Relativistic beam loading, recoil-reduction, and residual-wake acceleration with a covariant retarded-potential integrator

TL;DR

This paper introduces a covariant retarded-potential integrator for first-principles tracking of relativistic charged particles, revealing new effects in beam loading, recoil reduction, and wakefield acceleration.

Contribution

It presents a novel covariant algorithm using retarded potentials for accurate relativistic particle tracking, improving understanding of field effects and acceleration dynamics.

Findings

Retardation effects increase the Lorentz force at high velocities.

Particles can gain significant energy after losing sight of conductors or charges.

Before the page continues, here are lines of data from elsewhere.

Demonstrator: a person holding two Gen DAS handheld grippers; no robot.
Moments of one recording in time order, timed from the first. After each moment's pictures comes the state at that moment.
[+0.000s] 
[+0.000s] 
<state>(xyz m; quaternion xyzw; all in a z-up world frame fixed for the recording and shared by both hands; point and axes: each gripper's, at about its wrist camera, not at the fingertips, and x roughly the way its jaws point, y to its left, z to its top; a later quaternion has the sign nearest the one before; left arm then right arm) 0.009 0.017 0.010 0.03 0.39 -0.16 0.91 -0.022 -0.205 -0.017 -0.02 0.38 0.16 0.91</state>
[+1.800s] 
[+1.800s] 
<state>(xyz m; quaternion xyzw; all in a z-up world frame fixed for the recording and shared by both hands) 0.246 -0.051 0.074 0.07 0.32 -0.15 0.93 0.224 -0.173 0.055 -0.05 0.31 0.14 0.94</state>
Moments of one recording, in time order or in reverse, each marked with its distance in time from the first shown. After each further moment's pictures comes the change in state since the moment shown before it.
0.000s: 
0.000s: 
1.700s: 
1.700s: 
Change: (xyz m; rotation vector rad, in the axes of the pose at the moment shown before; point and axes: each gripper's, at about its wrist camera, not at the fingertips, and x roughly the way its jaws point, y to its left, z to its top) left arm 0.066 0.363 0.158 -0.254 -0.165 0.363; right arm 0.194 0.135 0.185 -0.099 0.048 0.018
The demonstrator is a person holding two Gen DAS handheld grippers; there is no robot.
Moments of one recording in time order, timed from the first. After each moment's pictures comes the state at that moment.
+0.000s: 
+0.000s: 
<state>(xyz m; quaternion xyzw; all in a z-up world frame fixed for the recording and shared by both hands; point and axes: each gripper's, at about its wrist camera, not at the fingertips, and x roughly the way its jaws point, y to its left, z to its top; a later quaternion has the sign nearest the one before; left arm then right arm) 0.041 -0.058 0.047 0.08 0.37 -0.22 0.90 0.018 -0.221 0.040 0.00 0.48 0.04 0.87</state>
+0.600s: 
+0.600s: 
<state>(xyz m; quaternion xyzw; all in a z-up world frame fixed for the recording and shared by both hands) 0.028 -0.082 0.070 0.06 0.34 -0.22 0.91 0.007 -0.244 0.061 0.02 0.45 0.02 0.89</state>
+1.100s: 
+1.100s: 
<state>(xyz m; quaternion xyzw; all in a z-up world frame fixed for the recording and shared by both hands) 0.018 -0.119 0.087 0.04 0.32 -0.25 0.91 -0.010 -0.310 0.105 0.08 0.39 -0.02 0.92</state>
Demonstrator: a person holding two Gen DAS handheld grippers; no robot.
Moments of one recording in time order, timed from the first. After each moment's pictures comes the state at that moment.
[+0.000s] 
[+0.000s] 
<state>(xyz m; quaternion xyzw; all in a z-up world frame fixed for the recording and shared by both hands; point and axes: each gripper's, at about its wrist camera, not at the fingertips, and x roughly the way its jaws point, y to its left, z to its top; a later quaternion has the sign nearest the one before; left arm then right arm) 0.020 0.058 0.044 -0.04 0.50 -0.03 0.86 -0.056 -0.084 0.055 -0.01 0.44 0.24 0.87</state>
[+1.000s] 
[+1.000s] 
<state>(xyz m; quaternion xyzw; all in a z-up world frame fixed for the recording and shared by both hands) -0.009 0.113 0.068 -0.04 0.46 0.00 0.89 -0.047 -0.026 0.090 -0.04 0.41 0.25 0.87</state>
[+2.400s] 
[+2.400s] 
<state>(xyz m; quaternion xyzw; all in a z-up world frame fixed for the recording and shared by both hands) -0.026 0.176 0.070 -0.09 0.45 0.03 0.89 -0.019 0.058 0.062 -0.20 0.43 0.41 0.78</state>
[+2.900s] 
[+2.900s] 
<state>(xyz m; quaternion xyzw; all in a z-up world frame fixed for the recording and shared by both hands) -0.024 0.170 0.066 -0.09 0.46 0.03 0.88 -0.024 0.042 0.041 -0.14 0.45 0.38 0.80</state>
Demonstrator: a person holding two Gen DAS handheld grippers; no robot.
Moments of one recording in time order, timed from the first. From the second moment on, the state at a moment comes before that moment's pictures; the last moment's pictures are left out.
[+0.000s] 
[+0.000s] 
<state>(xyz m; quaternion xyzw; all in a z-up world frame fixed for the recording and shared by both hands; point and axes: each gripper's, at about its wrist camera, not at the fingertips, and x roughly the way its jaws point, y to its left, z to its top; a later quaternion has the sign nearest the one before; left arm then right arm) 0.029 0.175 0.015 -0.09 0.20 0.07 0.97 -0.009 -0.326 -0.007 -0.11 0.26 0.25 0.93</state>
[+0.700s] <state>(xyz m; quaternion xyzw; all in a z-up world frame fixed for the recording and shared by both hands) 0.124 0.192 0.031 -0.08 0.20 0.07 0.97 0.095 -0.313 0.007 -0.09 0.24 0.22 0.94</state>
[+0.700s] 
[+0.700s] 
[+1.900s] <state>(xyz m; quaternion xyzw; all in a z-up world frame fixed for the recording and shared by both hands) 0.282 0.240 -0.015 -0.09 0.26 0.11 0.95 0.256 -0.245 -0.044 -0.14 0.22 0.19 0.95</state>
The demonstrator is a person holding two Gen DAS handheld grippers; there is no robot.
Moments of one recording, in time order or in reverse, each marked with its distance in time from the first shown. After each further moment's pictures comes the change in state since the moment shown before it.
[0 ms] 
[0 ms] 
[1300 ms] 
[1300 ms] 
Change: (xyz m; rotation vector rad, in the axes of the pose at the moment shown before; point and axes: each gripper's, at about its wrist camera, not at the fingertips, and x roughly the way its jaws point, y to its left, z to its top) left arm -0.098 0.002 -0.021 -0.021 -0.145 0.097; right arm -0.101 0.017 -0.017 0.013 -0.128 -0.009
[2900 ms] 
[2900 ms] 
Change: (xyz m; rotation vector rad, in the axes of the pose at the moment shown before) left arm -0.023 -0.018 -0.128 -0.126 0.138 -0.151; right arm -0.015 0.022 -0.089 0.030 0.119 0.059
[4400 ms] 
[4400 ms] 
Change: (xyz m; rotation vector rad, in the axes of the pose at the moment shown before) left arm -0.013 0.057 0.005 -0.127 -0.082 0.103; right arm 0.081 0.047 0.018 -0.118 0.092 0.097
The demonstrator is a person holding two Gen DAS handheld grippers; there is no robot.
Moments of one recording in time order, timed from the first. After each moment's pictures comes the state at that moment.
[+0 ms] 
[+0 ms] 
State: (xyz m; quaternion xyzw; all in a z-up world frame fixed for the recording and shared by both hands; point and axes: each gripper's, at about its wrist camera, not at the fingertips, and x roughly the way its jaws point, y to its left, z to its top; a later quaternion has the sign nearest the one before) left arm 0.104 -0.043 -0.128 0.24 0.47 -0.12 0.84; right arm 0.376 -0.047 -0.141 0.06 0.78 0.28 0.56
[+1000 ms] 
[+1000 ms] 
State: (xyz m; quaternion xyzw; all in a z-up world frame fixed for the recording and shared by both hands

Combining dielectric laser acceleration with conducting choppers doubles energy gain.

Abstract

An algorithm is demonstrated that performs first-principles tracking of relativistic charged-particles. A covariant approach is used which relies on retarded vector potentials for trajectory integration instead of performing electromagnetic field calculations. When accounting for retardation effects, the peak vector potential and corresponding Lorentz force in the direction of travel increase asymptotically for high-$\beta$ particles. This produces a very strong field distribution at small angles from the particle's direction of travel, which can result in considerable change in momentum when approaching a conducting surface or another charged particle. We quantify the former effect for protons and electrons at various energies and aperture sizes, where substantial power deposition can be avoided by ensuring that particles do not pass within roughly 10 microns of the aperture surface. We also simulate breaking a test particle's line of sight with a conductor or other charged body. After this instant, the test particle continues to accelerate due to residual fields, but no longer produces an opposing force on any charged or conducting object; thus any recoil on the enclosing structure is effectively reduced. Resulting acceleration dynamics are characterized using protons and electrons at various energies; with, for example, a 1% energy gain for an 85 MeV electron traversing its reflected wake while approaching a pinhole aperture. We then integrate a micro-scale dielectric laser acceleration (DLA) device into our simulations: compared with a solitary 2 mm DLA, we find a factor of two increase in energy gain when combining the DLA with a series of conducting-surface choppers.